Setiap rel akan selalu menjadi saksi sejarah

Terhadap kereta kehidupan yang melintas di atasnya

Rabu, 21 Maret 2012

Sedikit Saja

Akhi-Ukhti tiada kata lain seindah “ukhuwah” yang patut kita dengungkan selama kita hidup dalam kebersamaan, beramal jama’i itu sebuah proses yang akan mendewasakan kita,,akankah jalan dakwah ini kan menjadi beban untuk kita? Ataukah kita merasa sendiri dalam jalan dakwah ini?ataukah kita merasa seperti mesin yang selalu di atur??tentu “tidak”,Allah senantiasa online menemani kita...adakah jalan ini begitu berat?tentu tidak..bagaimana dengan perjuangan Rasulullah?Bagaimana dengan perjuangan keluarga yasir??jika kita sudah merasa lelah hingga titik ini...
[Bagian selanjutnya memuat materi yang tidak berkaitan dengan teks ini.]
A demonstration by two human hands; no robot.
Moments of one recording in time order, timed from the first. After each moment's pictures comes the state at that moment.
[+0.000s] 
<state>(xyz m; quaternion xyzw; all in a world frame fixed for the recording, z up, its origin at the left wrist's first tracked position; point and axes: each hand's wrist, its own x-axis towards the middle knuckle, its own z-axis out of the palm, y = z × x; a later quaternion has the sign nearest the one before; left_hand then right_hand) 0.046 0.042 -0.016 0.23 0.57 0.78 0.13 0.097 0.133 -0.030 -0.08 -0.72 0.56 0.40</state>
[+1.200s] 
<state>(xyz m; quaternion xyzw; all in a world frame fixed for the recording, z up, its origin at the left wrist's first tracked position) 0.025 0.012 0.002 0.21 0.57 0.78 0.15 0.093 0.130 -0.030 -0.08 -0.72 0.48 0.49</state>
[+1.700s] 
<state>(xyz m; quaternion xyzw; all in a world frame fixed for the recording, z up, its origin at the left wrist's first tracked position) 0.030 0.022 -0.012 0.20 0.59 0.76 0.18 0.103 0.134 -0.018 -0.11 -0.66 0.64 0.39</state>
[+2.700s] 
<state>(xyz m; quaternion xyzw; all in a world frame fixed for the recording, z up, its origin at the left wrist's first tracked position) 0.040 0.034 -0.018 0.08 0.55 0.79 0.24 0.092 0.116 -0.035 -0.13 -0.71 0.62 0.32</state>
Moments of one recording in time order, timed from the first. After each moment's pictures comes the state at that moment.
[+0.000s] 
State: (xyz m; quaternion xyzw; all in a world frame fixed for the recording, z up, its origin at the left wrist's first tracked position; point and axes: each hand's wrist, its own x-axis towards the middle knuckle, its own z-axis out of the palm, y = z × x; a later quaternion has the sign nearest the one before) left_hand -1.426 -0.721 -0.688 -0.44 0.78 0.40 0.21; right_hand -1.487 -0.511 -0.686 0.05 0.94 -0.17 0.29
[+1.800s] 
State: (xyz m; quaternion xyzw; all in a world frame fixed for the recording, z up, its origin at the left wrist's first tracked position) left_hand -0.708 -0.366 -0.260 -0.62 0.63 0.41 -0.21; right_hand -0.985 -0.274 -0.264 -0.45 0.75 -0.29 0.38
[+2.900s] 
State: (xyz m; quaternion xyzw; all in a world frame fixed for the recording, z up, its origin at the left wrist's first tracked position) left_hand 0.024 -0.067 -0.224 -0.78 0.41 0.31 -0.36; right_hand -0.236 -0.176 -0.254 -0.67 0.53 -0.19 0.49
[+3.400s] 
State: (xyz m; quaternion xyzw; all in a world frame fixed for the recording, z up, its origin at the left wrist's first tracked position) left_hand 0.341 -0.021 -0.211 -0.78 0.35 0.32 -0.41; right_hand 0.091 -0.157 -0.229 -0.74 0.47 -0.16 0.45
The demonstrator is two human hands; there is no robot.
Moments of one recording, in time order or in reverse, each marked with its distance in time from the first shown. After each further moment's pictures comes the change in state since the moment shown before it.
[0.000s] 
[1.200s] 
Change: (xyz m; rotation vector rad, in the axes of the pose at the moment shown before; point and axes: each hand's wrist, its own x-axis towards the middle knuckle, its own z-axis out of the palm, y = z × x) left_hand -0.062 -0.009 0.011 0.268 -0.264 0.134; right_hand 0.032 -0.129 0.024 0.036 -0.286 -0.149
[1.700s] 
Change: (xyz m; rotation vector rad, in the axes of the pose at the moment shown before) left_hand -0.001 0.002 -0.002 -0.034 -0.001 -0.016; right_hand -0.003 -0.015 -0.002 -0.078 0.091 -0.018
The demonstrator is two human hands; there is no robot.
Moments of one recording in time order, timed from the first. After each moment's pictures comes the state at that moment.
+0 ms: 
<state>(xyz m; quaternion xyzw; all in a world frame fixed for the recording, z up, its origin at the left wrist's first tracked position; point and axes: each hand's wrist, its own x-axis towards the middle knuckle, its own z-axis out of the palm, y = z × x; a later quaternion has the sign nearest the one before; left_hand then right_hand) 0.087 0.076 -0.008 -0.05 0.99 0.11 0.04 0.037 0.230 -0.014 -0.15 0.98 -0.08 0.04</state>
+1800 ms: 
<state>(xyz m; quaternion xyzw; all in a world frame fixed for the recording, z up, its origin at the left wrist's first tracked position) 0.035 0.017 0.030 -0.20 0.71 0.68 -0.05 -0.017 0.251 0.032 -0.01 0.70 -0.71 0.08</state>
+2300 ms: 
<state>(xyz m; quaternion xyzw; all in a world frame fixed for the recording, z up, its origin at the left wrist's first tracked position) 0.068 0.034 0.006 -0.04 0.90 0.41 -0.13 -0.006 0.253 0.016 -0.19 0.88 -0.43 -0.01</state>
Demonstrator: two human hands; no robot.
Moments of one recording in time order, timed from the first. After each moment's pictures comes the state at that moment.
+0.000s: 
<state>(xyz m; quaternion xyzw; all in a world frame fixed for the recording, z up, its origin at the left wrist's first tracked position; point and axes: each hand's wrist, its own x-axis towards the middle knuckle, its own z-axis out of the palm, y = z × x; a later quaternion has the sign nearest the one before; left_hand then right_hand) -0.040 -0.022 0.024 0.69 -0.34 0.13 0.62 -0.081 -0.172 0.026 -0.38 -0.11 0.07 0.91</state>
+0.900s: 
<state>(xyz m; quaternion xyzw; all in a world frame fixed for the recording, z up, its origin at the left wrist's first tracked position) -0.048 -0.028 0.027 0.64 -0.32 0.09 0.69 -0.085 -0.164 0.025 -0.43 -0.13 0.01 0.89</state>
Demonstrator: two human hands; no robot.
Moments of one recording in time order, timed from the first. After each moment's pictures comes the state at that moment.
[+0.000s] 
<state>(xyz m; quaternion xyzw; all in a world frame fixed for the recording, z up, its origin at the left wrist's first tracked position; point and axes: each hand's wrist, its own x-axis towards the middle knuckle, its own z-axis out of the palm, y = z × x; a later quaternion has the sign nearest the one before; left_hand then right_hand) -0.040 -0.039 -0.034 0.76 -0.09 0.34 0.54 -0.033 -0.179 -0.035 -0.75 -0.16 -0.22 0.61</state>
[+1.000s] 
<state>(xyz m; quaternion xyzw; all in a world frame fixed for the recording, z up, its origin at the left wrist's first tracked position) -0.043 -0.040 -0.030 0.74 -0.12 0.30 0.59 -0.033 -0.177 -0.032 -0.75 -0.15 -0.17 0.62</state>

Menangis,Marah,Galau,Marah,Mutung...tafadhol mpun..tapi itu semua tidak akan menyelesaikan masalah yang ada. Semua itu butuh kelegowoan akhi-ukhti..Jangan pernah untuk menuntut orang lain untuk mengerti kita jika selama ini kita tidak pernah mau untuk mengerti orang lain..

Hidup berjamaah itu “indah”, qiyadah ana pernah bilang nih,”saya lebih suka pangsit,tapi saudara-saudara saya lebih ingin makan mie ayam,,jadi saya yang mngalah makan mie ayam..APA THOO YANG TIDAK KALAU BISA BERKUMPUL BERSAMA-SAMA..(apalagi mie ayam pangsit lebih enak,,hehe)!!

Akhi-ukhti jika kita menjalani dakwah ini hanya ala kadarnya maka hasilnya pun juga akan ala kadarnya,sudah sampai seberapa terkumpul sangu kita untuk menebus surga nantinya... Apakah kita akan meninggalkan generasi yang lemah setelah kita?? Padahal sudah jelas, kita dilarang meninggalkan generasi yang lemah. Allah SWT lah yang memerintahkannya.
Bertemu dengan orang-orang yang berbeda bukanlah suatu ALASAN UNTUK TIDAK BEKERJA DENGAN OPTIMAL...bahkan perbedaan itulah yang seharusnya peluang kita untuk saling mengisi apa yang kurang..Kalau kita sampai merasa pusing,puyeng,letih,lesu,lemah,lunglai maka semoga ALLAH mengganti dengan yang lebh baik..
Akhi-Ukhti mari kita perbaiki pola komunikasi kita, ketika kita ingin mewujudkan UM MADANI maka agenda yang seharunya kita bahas bukan lagi masalah ukhuwah atau tentang misskom,karena itu bekal dasar kita yang sudah bukan jamannya lagi untuk dibahas..JANGAN ADA DUSTA DIANTARA KITA!!sering2lah menemui saudara kita,sempatkan mengunjunginya dan jangan berharap antum akan dikunjungi saudara antum jika antuk tidak pernah mengunjungi saudara antum.


Akhi-Ukhti ayolah mewujudkan suburnya rasa kekeluargaan di antara kita yang terkadang kita butuh dengan curhat-curhatannya.adakalanya saudara-saudara kita membutuhkan nuansa seorang kakak adik dalam makna yang sebenarnya dalam ikatan islam yang kekal.
Kakak yang memperhatikan kegiatan adik-adiknya dan adik yang memahami kakak-kakaknya,alangkah harmonis jika keluarga ini saling mengisi puzle-puzle yang masih kosong.

Pernah kita merasa tidak diperhatikan kakak-kakak kita,merindukan paling  tidak secuil kata ‘semangat’.Bukankah sebagai adik paham akan kesibukan kakak-kakaknya?yang kerja lah,yang ngelesi lah,yang PPL lah,yang agenda lah,yang belum lulus2lah (ehhh).ADIKKU,INGATKAN KAKAKMU INI YANG LALAI AKAN KEWAJIBANNYA UNTUK SEKEDAR MENYAPA ADIK-ADIKNYA.
tapi sebagai seorangadik juga jangan melupakan amanah-amanah yang telah diberikan dengan semaksimala mungkin. Meski sebagai adik merasa lelah, bingung, galau tugas kuliah galau syuro’ ini syuro’ itu,kepanitiaan ini-itu,tapi TENANG DAN BERSABARLAH SERTA YAKINLAH SUATU SAAT AKAN MUNCUL ALUNAN NADA-NADA INDAH YANG AKAN MENGHIASI PENGORBANAN SELAMA INI.